“Winning hearts and minds” is a phrase I hear a lot from business leaders I know. Whether it’s about engaging staff, customers and partners like distributors to meet a challenge or deliver some change. Note we say it’s “hearts [NOT JUST] minds”: we recognize the need to speak to the emotional not just rational part of the people whose behaviour we want to change.
It’s a good idea but not a new one – the Ancient Greeks’ rhetoric classes were all geared to good as well as, logical persuasive argument. John Adams wrote of the importance of the American Revolution winning hearts and minds of the citizenry, JFK talked of “hearts and minds” as a key US Foreign policy tactic to ensure peace during the Cold War. And even today, the US Military’s Counterinsurgency Field Manual agrees: “Protracted popular war is best countered by winning the ‘hearts and minds’ of the populace”.
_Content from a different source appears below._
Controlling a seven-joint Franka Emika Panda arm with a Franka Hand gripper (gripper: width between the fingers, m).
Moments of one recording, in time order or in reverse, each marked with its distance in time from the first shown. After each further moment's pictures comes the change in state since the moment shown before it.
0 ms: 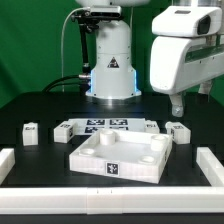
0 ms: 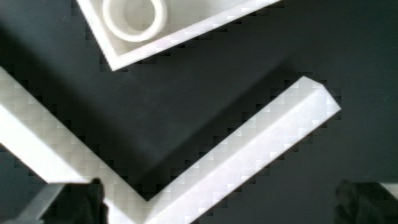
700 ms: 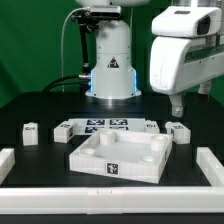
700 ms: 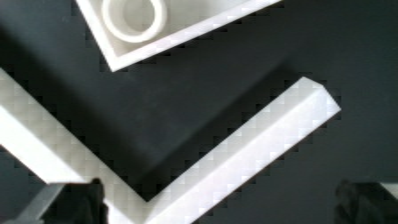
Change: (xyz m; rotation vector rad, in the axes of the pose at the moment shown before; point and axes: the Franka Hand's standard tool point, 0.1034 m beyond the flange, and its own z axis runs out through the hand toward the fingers) arm 0.000 0.000 0.000 0.001 0.000 0.001
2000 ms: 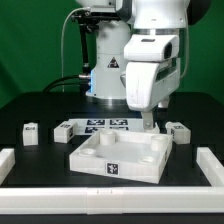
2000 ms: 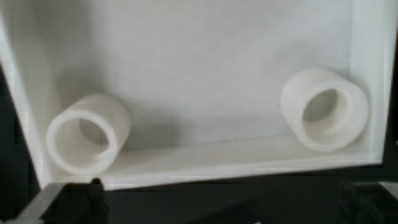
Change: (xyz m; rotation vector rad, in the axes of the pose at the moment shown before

But is “hearts and minds” enough for any of us? Is the place we should be focusing our efforts between an individual’s ears?
I think not.
The space between us is the space where leadership and marketing efforts alike need to focus.
We are after all social creatures, not little isolated units of humanity. Most human life is lived in the company or the shadow of other people. In work as at home. It is the space between us that shapes our behaviour as much as anything.
The physical space – yes, that’s why need to spend time and effort on creating the right environment to work in.
The emotional space – yes, that’s why bullying and exploitative environments are ultimately self-defeating.
And the cultural space: the ideas and values we share with each other. The go-to responses to stuff and the default behaviours. The stories we tell each other and the stories we don’t dare. The way we are with each other and our customers and their customers. What we think good looks like and what we dislike.
But the space between is fragile: take good care of it.